EXERCISE DIRECTIONS:
Extract the complete listing and repeat it word for word.

GIVEN DATA:
BEGIN
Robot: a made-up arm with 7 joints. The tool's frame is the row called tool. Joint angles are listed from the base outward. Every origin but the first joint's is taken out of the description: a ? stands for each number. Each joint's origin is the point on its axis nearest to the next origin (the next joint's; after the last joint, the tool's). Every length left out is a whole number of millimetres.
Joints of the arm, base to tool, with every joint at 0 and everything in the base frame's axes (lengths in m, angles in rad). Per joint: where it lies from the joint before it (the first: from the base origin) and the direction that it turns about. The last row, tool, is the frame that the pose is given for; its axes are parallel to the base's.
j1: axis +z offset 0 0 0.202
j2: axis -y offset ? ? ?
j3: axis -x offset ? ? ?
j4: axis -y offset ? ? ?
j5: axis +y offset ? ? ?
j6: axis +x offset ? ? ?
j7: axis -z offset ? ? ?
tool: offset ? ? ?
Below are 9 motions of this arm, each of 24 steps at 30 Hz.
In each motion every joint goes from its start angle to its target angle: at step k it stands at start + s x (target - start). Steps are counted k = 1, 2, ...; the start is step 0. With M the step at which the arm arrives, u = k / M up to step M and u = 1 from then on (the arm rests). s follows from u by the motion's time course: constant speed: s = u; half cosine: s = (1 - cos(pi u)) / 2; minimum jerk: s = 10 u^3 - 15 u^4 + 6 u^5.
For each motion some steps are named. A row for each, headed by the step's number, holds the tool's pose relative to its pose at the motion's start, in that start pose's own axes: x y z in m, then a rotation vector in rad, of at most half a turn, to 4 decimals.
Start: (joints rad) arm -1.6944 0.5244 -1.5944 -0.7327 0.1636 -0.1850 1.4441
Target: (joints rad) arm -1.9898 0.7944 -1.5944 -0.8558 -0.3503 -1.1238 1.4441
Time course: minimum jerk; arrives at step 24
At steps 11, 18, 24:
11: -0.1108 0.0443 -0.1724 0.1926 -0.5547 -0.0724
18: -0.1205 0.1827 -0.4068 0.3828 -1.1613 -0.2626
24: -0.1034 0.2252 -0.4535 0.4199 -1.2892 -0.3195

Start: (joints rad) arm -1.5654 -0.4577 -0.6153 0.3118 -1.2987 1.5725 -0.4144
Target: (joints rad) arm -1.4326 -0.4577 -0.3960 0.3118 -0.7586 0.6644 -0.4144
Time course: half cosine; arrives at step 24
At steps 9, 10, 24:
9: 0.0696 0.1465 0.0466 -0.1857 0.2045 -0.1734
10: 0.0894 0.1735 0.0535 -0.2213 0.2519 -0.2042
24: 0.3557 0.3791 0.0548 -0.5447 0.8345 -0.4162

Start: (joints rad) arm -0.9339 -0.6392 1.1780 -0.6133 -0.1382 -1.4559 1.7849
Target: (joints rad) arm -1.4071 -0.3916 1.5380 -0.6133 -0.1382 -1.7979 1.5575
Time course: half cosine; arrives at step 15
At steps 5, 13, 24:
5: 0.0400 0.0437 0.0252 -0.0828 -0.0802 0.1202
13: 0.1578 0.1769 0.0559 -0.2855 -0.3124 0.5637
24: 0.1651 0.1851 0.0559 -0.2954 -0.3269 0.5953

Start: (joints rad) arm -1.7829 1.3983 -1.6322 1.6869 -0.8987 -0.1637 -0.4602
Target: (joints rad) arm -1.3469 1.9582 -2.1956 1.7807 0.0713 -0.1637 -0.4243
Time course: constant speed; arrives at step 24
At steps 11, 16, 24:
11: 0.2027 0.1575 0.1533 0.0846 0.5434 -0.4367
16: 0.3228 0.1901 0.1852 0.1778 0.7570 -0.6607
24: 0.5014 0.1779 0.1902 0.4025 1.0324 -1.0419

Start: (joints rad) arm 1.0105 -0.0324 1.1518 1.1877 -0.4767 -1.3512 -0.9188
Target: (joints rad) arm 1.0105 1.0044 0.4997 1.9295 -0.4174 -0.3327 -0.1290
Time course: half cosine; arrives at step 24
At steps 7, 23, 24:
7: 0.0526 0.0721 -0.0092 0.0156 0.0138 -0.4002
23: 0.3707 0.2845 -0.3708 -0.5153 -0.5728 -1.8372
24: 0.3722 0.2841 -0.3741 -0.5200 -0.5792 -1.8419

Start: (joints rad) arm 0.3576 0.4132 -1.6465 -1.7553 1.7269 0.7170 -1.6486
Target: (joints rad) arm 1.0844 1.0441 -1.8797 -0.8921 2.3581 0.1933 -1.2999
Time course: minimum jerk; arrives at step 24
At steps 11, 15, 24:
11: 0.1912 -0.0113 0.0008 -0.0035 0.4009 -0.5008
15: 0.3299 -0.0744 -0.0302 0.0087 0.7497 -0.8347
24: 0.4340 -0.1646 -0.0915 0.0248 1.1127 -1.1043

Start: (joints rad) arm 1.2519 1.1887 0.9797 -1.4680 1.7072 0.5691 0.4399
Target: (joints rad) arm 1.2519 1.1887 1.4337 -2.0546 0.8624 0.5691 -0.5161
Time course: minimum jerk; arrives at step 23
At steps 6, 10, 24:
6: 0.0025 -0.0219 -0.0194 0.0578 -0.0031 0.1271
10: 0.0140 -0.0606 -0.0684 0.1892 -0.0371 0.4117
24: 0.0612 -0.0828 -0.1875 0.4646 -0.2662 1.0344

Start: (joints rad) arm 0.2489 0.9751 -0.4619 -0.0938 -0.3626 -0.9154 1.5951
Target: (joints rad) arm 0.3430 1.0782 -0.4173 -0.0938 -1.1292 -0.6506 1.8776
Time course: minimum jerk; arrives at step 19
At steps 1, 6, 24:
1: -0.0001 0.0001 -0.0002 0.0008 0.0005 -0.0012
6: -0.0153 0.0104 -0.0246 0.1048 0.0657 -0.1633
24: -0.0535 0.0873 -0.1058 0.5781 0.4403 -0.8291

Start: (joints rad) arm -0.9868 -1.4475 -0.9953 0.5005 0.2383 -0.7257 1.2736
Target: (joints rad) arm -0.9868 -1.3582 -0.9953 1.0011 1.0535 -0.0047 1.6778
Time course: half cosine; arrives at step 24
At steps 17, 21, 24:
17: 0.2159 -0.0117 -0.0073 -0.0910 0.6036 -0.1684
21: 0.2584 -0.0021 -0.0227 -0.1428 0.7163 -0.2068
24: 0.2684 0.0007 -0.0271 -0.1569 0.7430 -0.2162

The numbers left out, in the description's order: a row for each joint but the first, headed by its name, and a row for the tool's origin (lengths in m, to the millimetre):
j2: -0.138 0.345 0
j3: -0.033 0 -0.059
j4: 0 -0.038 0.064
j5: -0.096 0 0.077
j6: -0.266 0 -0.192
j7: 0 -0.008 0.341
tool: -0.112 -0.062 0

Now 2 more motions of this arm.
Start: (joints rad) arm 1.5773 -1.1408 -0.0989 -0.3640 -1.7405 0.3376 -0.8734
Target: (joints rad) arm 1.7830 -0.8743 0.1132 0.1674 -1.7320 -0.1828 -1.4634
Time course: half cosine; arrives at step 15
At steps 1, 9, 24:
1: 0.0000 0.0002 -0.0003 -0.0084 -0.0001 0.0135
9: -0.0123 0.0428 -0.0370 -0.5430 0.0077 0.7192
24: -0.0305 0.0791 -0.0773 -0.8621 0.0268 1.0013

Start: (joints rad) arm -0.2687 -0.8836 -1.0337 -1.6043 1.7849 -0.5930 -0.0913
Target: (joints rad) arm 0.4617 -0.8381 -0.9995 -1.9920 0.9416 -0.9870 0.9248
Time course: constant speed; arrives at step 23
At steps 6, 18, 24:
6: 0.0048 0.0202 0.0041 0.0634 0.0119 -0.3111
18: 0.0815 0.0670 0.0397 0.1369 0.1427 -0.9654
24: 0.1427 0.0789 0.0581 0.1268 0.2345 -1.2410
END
RESULT OF THE EXERCISE:
Robot: a made-up arm with 7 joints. The tool's frame is the row called tool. Joint angles are listed from the base outward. Every origin but the first joint's is taken out of the description: a ? stands for each number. Each joint's origin is the point on its axis nearest to the next origin (the next joint's; after the last joint, the tool's). Every length left out is a whole number of millimetres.
Joints of the arm, base to tool, with every joint at 0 and everything in the base frame's axes (lengths in m, angles in rad). Per joint: where it lies from the joint before it (the first: from the base origin) and the direction that it turns about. The last row, tool, is the frame that the pose is given for; its axes are parallel to the base's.
j1: axis +z offset 0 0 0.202
j2: axis -y offset ? ? ?
j3: axis -x offset ? ? ?
j4: axis -y offset ? ? ?
j5: axis +y offset ? ? ?
j6: axis +x offset ? ? ?
j7: axis -z offset ? ? ?
tool: offset ? ? ?
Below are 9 motions of this arm, each of 24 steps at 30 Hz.
In each motion every joint goes from its start angle to its target angle: at step k it stands at start + s x (target - start). Steps are counted k = 1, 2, ...; the start is step 0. With M the step at which the arm arrives, u = k / M up to step M and u = 1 from then on (the arm rests). s follows from u by the motion's time course: constant speed: s = u; half cosine: s = (1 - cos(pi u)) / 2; minimum jerk: s = 10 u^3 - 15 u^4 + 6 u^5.
For each motion some steps are named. A row for each, headed by the step's number, holds the tool's pose relative to its pose at the motion's start, in that start pose's own axes: x y z in m, then a rotation vector in rad, of at most half a turn, to 4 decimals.
Start: (joints rad) arm -1.6944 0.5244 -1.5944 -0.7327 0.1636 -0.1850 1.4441
Target: (joints rad) arm -1.9898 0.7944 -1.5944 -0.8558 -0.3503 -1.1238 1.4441
Time course: minimum jerk; arrives at step 24
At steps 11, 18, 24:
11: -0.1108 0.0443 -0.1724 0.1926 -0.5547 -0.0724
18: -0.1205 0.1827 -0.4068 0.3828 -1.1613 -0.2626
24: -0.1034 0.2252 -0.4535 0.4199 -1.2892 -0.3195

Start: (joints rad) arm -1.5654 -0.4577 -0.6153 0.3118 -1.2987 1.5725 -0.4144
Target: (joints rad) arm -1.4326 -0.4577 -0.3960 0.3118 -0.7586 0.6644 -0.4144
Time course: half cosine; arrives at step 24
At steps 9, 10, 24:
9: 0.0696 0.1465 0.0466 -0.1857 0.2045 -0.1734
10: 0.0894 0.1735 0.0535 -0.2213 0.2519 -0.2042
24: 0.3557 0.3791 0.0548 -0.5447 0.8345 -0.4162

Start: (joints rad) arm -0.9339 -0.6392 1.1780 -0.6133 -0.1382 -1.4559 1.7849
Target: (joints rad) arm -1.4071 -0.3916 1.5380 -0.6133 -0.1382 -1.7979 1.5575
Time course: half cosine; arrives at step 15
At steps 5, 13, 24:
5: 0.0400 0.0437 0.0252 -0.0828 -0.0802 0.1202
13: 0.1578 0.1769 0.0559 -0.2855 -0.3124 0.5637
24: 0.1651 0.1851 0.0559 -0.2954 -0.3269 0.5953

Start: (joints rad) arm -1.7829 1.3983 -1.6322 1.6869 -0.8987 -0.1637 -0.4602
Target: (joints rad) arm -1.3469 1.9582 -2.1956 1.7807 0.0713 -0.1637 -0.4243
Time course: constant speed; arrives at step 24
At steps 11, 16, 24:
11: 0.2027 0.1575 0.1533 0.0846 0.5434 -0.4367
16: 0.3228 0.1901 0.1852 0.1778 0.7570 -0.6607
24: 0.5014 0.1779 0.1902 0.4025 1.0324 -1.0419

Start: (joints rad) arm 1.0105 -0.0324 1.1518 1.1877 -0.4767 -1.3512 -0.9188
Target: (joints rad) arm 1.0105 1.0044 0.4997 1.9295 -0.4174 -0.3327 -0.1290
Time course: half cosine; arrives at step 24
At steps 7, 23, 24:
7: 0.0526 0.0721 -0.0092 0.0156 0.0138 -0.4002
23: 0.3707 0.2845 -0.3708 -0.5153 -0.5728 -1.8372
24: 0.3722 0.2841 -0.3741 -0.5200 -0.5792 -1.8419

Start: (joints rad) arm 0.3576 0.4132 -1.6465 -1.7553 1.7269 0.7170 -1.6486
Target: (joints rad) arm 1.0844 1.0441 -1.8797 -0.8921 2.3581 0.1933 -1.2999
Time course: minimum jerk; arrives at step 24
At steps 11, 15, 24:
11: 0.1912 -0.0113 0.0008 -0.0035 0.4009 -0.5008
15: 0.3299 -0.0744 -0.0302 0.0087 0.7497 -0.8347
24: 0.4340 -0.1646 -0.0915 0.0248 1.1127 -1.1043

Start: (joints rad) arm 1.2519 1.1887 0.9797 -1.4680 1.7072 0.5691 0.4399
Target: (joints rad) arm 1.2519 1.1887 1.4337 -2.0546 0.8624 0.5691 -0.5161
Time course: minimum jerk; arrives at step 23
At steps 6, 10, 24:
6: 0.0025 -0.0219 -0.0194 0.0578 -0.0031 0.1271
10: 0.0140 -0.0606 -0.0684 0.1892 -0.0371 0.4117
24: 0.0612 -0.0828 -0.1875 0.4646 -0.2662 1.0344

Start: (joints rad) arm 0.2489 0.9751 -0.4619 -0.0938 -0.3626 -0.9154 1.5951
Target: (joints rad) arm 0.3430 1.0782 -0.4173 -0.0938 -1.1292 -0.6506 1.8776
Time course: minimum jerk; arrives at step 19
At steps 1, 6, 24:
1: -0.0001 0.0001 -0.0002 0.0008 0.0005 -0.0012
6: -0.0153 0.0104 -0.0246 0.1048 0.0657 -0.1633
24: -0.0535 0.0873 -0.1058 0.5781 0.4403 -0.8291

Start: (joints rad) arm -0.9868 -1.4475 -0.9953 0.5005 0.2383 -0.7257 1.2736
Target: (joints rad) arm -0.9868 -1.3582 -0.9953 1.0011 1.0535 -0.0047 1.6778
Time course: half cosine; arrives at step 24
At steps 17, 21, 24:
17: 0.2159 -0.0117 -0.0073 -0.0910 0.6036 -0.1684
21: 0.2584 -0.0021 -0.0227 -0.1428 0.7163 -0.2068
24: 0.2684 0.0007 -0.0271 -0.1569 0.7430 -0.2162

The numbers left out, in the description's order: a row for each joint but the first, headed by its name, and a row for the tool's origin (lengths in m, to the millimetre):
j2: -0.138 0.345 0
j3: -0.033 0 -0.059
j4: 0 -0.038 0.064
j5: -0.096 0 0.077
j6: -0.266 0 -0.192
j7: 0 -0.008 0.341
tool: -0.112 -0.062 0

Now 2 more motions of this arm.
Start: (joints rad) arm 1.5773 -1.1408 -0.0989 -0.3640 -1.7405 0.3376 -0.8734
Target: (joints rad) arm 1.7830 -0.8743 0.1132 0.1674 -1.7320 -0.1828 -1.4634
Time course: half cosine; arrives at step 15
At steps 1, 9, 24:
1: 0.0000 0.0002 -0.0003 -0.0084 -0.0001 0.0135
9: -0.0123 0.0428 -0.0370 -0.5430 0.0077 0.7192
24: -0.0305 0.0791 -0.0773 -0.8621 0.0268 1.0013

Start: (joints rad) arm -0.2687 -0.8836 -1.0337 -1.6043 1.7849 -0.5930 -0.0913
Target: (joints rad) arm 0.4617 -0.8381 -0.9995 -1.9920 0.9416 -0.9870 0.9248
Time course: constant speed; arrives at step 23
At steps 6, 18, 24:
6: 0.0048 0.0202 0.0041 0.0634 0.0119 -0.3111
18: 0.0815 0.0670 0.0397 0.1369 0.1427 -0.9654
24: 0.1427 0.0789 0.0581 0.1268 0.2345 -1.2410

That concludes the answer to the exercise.